Girtman v. State

DANNY D. GIRTMAN, Appellant-Defendant,
v.
STATE OF INDIANA, Appellee-Plaintiff.

No. 18A02-0608-CR-627.

Court of Appeals of Indiana.

December 14, 2006.

STEVEN J. BRUCE, Muncie, Indiana, ATTORNEYFOR APPELLANT.

STEVE CARTER, Attorney General of Indiana, ELLEN H. MEILAENDER, Deputy Attorney General, Indianapolis, Indiana, ATTORNEYS FOR APPELLEE.

MEMORANDUM DECISION

FRIEDLANDER, Judge.

Danny D. Girtman appeals the revocation of his probation on grounds that the evidence did not support the trial court's determination that he violated the conditions of probation.

We affirm.

The facts favorable to revocation are that Girtman pled guilty to operating a vehicle while intoxicated as a class D felony, in exchange for which the State agreed to dismiss a charge of operating a vehicle with a blood-alcohol content of .15 or more. The plea agreement specified that Girtman would receive an eighteen-month sentence, all but ten days of which would be suspended to supervised probation. The trial court accepted that agreement on March 9, 2005 and entered judgment accordingly, imposing a set of conditions for probation. The following conditions are germane to this appeal: That Girtman (1) report regularly to his probation officer; (2) report any changes in his address to his probation officer within forty-eight hours of the change; (3) pay a $100 fine and $136.50 in court costs; (4) pay probation-related expenses, including an initial fee of $200, plus $30 per month thereafter; and (5) complete a three-step, substance-abuse treatment program.

The court noted in September and October 2005 that Girtman had failed to pay the fines and court costs imposed as conditions of probation. Girtman failed to appear at a February 2006 hearing to address those delinquencies. Probation officer Melissa Jones was assigned to supervise Girtman's probation. At first, Girtman abided by the requirement to report to her regularly. He failed, however, to report as scheduled on January 13, 2006, and never reported to Jones after that. Although he initially lived at "the Mission," Transcript at 4, he moved out at some point and did not provide Jones with his new address. Jones testified at the July 26, 2006 revocation hearing that she "[did not] know what happened to him after that." Id. At the time of the hearing, Girtman had not provided proof that he had completed the third and final phase of his substance-abuse treatment program.

On March 13, 2006, a petition for revocation of Girtman's probation was filed, alleging violation of each of the five conditions enumerated above. On May 24, an amended petition to revoke probation was filed, this one adding the allegation that, while on probation, Girtman had been arrested and charged with three misdemeanor criminal offenses, one of which was alcohol-related. After receiving evidence at the revocation hearing, the court revoked probation upon the following violations: "He failed to report to the probation officer, failed to inform of current address, failed to pay the court costs, failed to complete substance abuse." Id. at 9.

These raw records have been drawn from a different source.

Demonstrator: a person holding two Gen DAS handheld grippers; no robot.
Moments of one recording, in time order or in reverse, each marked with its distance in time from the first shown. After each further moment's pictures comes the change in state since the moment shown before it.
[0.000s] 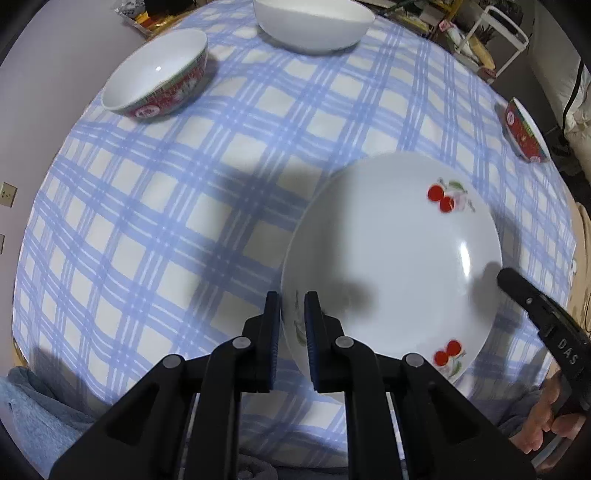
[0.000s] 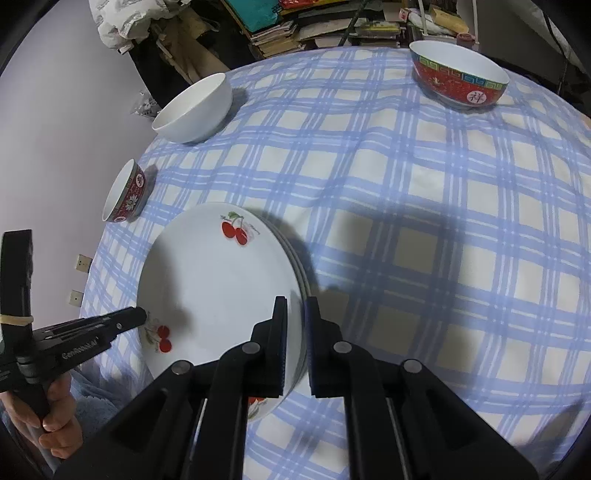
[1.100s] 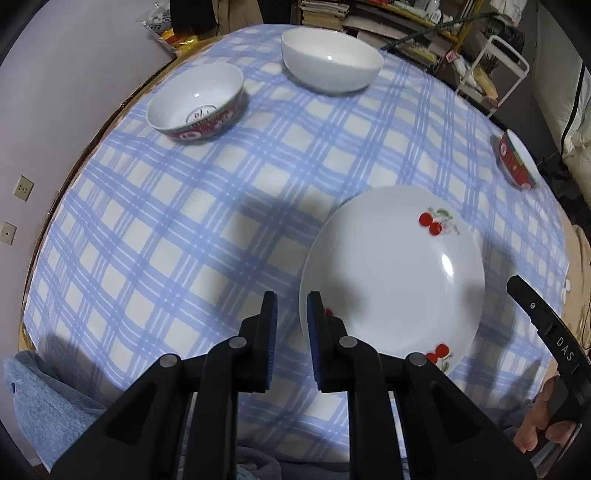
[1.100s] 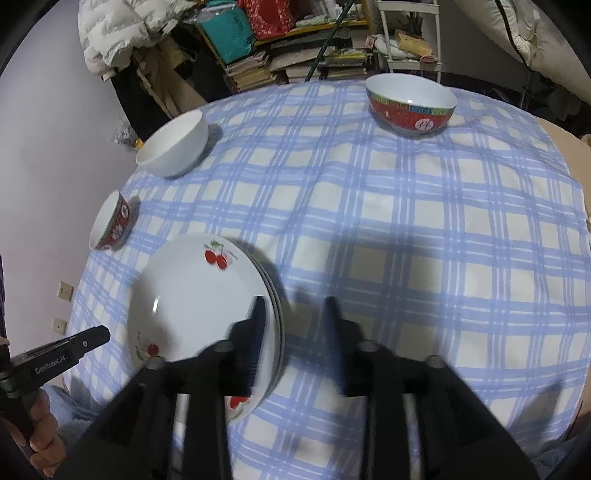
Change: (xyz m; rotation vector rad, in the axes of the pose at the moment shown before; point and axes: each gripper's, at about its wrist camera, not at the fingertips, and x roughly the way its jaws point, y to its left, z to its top) left arm -0.045 0.014 -0.008 -0.059 -0.125 0.008; right arm -0.035 -0.006 -0.003 0.055 -0.123 -0.102
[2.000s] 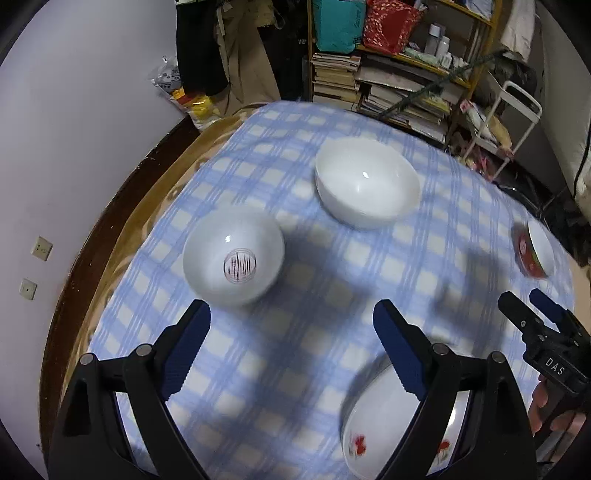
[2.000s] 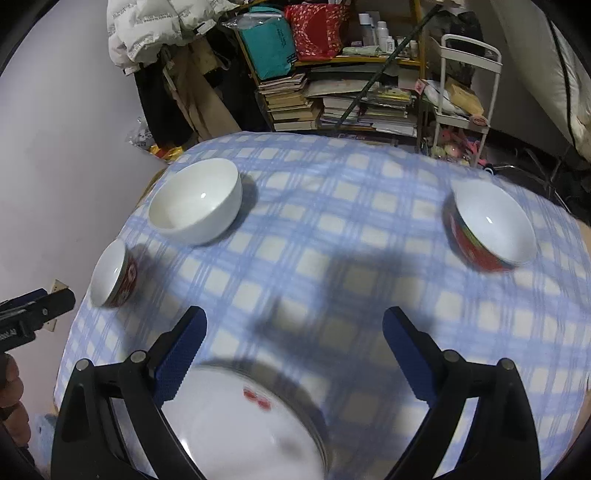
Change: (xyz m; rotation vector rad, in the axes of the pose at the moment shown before) left arm -0.024 0.028 0.143 0.035 -0.154 0.081; right arm 0.044 0.065 0.120 -0.153 -0.051 -0.006
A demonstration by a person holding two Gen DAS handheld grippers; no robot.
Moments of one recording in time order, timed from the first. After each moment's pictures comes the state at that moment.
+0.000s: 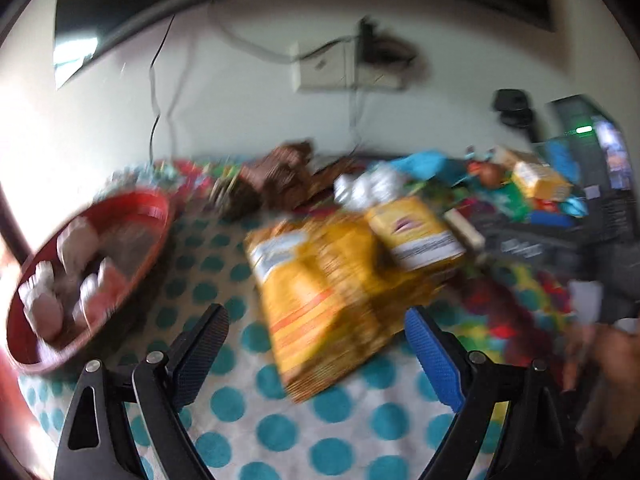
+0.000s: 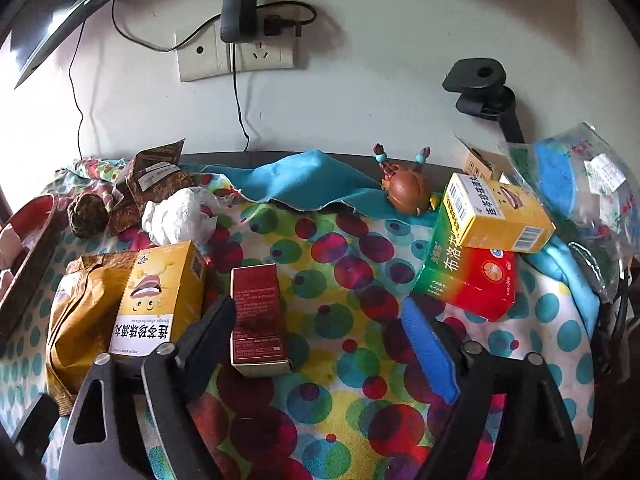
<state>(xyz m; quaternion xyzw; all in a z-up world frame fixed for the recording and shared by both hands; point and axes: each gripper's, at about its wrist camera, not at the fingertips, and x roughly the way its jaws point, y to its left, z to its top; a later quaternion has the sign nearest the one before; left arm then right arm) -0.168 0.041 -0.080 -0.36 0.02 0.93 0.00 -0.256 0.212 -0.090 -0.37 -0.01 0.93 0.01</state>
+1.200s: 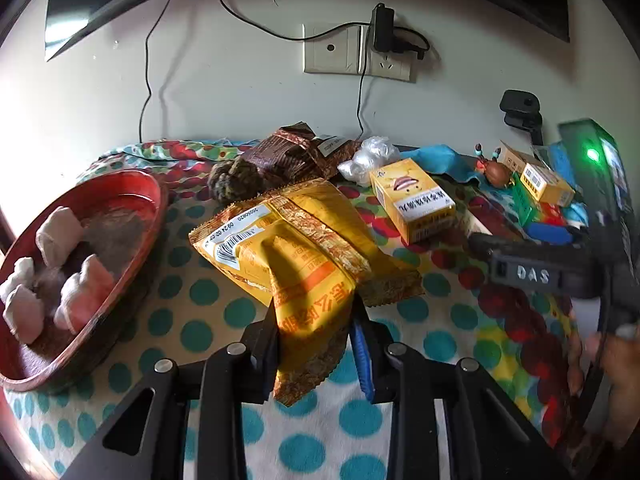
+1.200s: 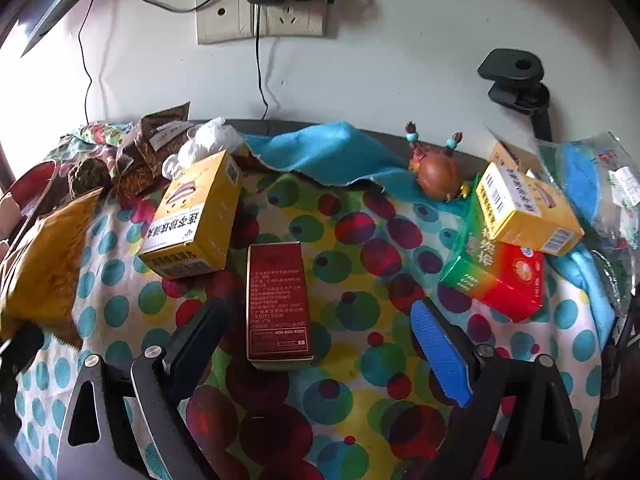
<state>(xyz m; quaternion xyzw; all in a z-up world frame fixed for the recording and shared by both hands) -0.179 0.016 -0.082 -0.37 0.01 0.93 0.04 -0.269 0.196 -0.110 -0.42 -0.04 0.91 -0.02</state>
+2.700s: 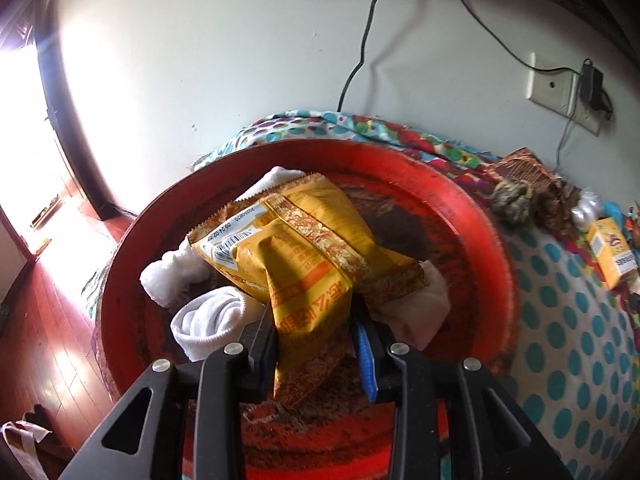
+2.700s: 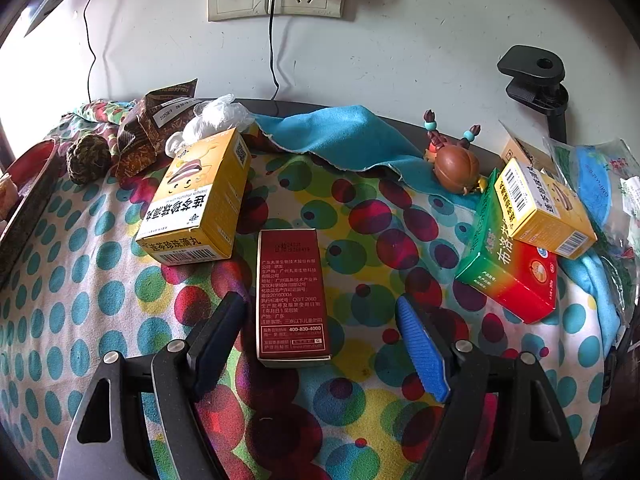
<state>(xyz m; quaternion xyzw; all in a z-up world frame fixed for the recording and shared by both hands) -0.188 -0.205 -0.077 -0.39 -0.02 0.91 -0.16 -0.276 0.184 -0.115 -0.44 -0.06 0.90 -0.03</state>
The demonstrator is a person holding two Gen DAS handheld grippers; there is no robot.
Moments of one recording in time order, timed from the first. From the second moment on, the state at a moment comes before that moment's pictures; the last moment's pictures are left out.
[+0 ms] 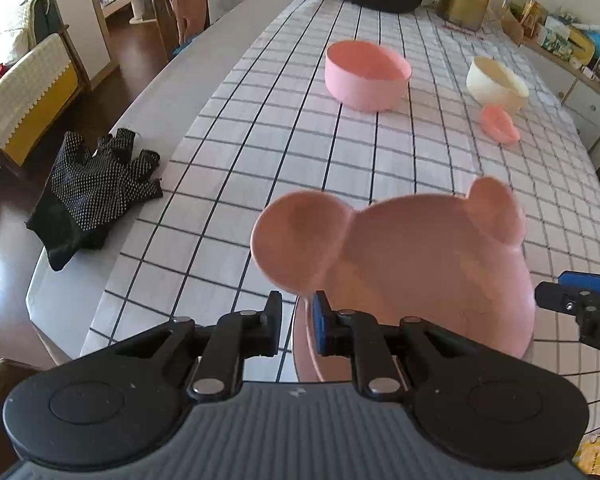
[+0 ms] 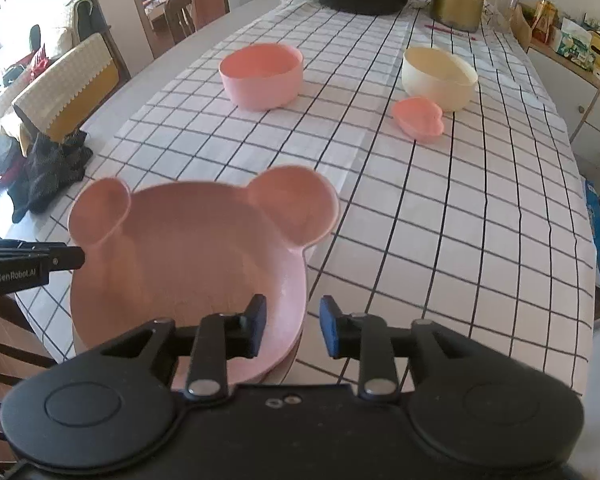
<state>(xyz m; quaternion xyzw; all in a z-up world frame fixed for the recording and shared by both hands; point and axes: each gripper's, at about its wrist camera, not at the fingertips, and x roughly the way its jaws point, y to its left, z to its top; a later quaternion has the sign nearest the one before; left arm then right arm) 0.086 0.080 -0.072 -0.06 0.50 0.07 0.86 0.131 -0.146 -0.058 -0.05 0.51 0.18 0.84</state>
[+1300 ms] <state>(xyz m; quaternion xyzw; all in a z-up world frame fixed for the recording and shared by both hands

Girtman contests the revocation of his probation, contending essentially that the evidence does not support the decision. Yet, Girtman challenges only two of the trial court's findings of violations: he contends the evidence was insufficient to prove he violated the condition that he complete a substance-abuse program, and the evidence was insufficient to prove he violated the condition that he pay court costs. He does not challenge the findings that he violated the other two conditions of probation.

As the trial court stated at Girtman's revocation hearing, probation is a favor granted by the State, not a right to which he is entitled. Podlusky v. State, 839 N.E.2d 198 (Ind. Ct. App. 2005). Even accepting for the sake of argument that the trial court erred in identifying two of the violations, two other violations remain. "If there is substantial evidence of probative value to support the trial court's conclusion that a defendant has violated any terms of probation, we will affirm its decision to revoke probation." Watson v. State, 833 N.E.2d 497, 500 (Ind. Ct. App. 2005) (emphasis supplied). Because there were two unchallenged violations found by the trial court, the decision to revoke is affirmed.

Judgment affirmed.

KIRSCH, C.J., and RILEY, J., concur.